RAW DATA Start Marker

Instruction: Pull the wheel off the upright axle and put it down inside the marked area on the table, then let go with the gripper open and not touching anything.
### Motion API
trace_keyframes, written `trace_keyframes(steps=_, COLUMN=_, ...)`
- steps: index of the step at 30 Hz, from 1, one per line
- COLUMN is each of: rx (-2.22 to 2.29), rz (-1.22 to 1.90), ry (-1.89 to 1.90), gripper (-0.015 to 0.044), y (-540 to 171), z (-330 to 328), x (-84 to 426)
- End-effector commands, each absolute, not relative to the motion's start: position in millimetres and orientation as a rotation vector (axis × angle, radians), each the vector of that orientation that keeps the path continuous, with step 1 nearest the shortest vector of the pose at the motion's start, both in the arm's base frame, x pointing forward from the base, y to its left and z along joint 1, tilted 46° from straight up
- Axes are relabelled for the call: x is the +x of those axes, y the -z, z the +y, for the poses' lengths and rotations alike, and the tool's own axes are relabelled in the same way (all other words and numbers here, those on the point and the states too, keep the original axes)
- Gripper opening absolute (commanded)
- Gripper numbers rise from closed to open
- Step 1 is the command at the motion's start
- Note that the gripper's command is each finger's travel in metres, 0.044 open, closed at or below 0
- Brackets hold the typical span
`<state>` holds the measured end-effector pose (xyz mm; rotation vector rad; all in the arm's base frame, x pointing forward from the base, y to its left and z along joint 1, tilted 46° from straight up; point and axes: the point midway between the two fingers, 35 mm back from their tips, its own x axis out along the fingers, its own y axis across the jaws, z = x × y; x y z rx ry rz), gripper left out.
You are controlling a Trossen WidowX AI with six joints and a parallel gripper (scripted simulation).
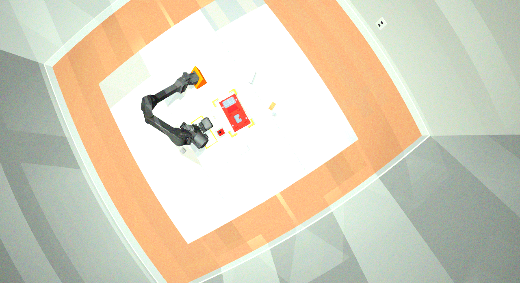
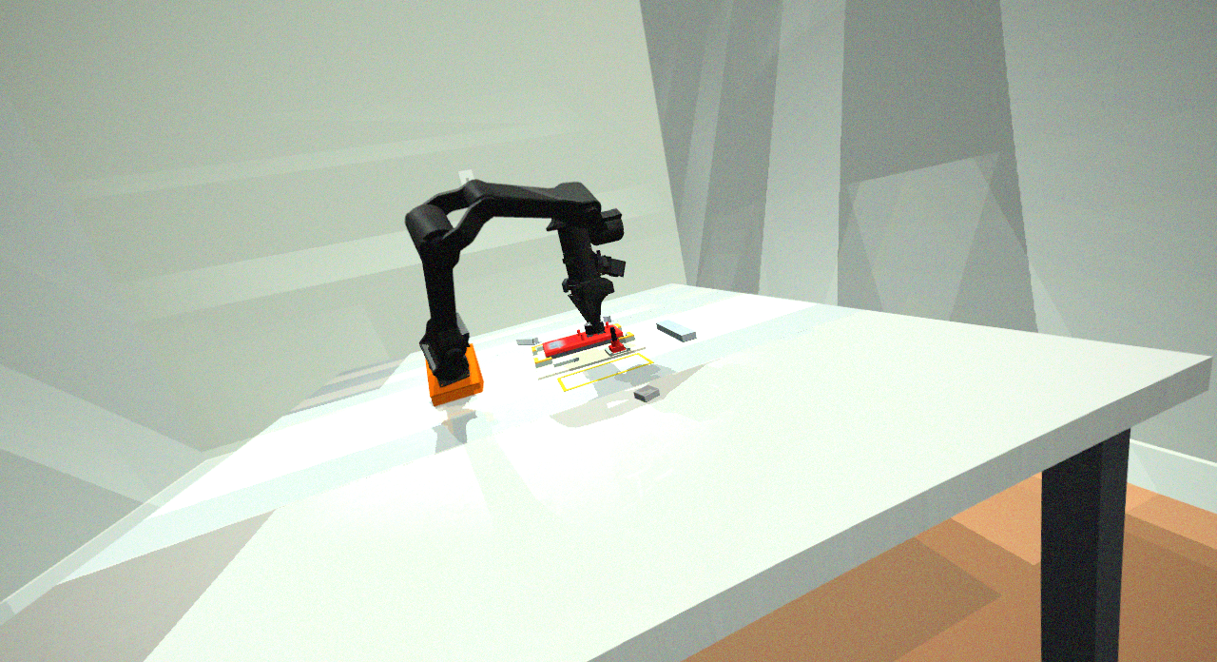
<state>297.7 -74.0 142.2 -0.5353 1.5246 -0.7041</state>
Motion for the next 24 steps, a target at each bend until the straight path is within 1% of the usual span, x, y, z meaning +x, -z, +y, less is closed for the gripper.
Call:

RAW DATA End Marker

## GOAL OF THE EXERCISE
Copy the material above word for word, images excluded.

## RESULT OF THIS EXERCISE
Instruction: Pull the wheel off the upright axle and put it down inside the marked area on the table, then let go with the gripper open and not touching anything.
### Motion API
trace_keyframes, written `trace_keyframes(steps=_, COLUMN=_, ...)`
- steps: index of the step at 30 Hz, from 1, one per line
- COLUMN is each of: rx (-2.22 to 2.29), rz (-1.22 to 1.90), ry (-1.89 to 1.90), gripper (-0.015 to 0.044), y (-540 to 171), z (-330 to 328), x (-84 to 426)
- End-effector commands, each absolute, not relative to the motion's start: position in millimetres and orientation as a rotation vector (axis × angle, radians), each the vector of that orientation that keeps the path continuous, with step 1 nearest the shortest vector of the pose at the motion's start, both in the arm's base frame, x pointing forward from the base, y to its left and z along joint 1, tilted 46° from straight up
- Axes are relabelled for the call: x is the +x of those axes, y the -z, z the +y, for the poses' lengths and rotations alike, and the tool's own axes are relabelled in the same way (all other words and numbers here, those on the point and the states too, keep the original axes)
- Gripper opening absolute (commanded)
- Gripper numbers rise from closed to open
- Step 1 is the command at the motion's start
- Note that the gripper's command is each finger's travel in metres, 0.044 open, closed at or below 0
- Brackets hold the typical span
`<state>` holds the measured end-effector pose (xyz mm; rotation vector rad; all in the arm's base frame, x pointing forward from the base, y to its left and z along joint 1, tilted 46° from straight up; point and axes: the point midway between the two fingers, 35 mm back from their tips, its own x axis out along the fingers, its own y axis across the jaws, z = x × y; x y z rx ry rz), gripper left out.
You are controlling a Trossen WidowX AI with six joints and a parallel gripper (scripted simulation).
<state>297.7 -74.0 142.2 -0.5353 1.5246 -0.7041</state>
Motion for the next 24 steps, a target at each bend until the straight path is within 1% of the usual span, x, y, z meaning +x, -z, +y, less is closed for the gripper.
Call:

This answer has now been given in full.